- Madaba Jordan

Information
- Type: Private, boarding International school
- Motto: Floreat Scientia
- Established: 2007
- Head of School: Penny Townsend
- Grades: 7–12
- Gender: Co-educational
- Colors: Red, blue, and gold
- Athletics: Co-educational curricular activities
- Mascot: Lion
- Website: kingsacademy.edu.jo

= King's Academy =

King's Academy (Arabic transliteration: "كينغز أكاديمي") is an independent, co-educational boarding and day school for students in grades 7 to 12 in Madaba-Manja, Jordan. It is named in honor of King Abdullah II of Jordan and seeks to fulfill His Majesty's vision of producing "a new generation of enlightened and creative minds."

King Abdullah attended high school at Deerfield Academy in the United States as there was no school of comparable standing in Jordan when he was a boy, but his son Crown Prince Hussein enrolled in the new school's second incoming class (2008). The school's first headmaster, Dr. Eric Widmer, was a past headmaster of Deerfield.

The primary language of instruction at King's Academy is English. Both Arabic-speaking and non-Arabic-speaking students are required to study Arabic. The academy is a member of the G30 Schools group.

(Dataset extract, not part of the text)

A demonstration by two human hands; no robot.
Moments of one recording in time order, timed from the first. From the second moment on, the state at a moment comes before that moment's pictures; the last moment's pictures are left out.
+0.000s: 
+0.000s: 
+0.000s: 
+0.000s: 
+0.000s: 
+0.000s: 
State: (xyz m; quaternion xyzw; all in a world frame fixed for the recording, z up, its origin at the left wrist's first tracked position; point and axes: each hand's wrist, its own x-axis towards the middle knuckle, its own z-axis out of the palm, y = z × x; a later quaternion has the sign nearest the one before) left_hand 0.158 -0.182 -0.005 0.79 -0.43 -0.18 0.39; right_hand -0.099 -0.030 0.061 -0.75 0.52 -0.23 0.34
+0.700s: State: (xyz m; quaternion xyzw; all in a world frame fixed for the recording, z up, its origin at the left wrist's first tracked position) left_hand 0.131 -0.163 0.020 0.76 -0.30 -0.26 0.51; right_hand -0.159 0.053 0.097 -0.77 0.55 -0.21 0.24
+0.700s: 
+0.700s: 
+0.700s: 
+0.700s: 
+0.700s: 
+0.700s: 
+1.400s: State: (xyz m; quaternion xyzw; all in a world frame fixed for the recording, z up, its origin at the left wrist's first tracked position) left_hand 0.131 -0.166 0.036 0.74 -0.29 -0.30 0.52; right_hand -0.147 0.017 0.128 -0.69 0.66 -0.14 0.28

The school is included in The Schools Index as one of the 150 best private schools in the world and among top 15 schools in the Middle East.

==Location and campus==

The campus and buildings are constructed on a 575-dunum (144-acre) site and comprise some 35 major buildings.

===Athletic facilities===
The athletic facilities include a semi-Olympic swimming pool, tennis court, squash court, handball, and basketball courts, and cardio and weight training facilities. There is also an outdoor sports stadium that includes a full-size football field, two additional football fields, and a track.

===King Abdullah II Spiritual Center===
The King Abdullah II Spiritual Center is a multi-faith spiritual center that is available for use to all members of the school community, regardless of their faith. Both the indoor prayer room and the open-air courtyard are available for use at all times by students, faculty, staff, and campus visitors.

===The Abdul Majeed Shoman Auditorium===
The Abdul Majeed Shoman Auditorium holds around 200 people and is the location of both school and community events including concerts, student recitals, plays, and dance performances. Students and faculty members gather here for weekly school meetings.

===The Sheikh Jabir Al-Ahmad Al-Sabah Building===
The building has a total area of 2,200 square meters and houses the Middle School, the Office of the Headmaster, and the Office of Admissions.

===The HRH Sheikh Mohammed Bin Rashid Al Maktoum Library===
For use by students, faculty, staff and guests of King's Academy, the HRH Sheikh Mohammed Bin Rashid Al Maktoum Library holds 50,000 volumes.

==Student body==
The King's Academy campus was built to accommodate both day and boarding students, the latter comprising about 60 percent of the student body.

For the 2025–2026 academic year, 484 students were enrolled at the school, representing some 40 countries in the Middle East and around the world. Of these students, 45 percent are female, and 55 percent are male.

Approximately 40% of students receive financial aid.

==Academics==
The school's curriculum is based on the American Advanced Placement (AP) program, and the Middle School curriculum is based on the College Board’s QUEST framework for teaching and learning. Students intending to attend a Jordanian university or gain certain professional licenses in Jordan can obtain a certificate of Tawjihi equivalency in lieu of taking the national Tawjihi examination. The primary language of instruction at King's Academy is English, but the study of Arabic is required of all students.

King's Academy is accredited by the New England Association of Schools and Colleges. It is a founding member of Global Online Academy, a member of G30 Schools, and a Round Square school.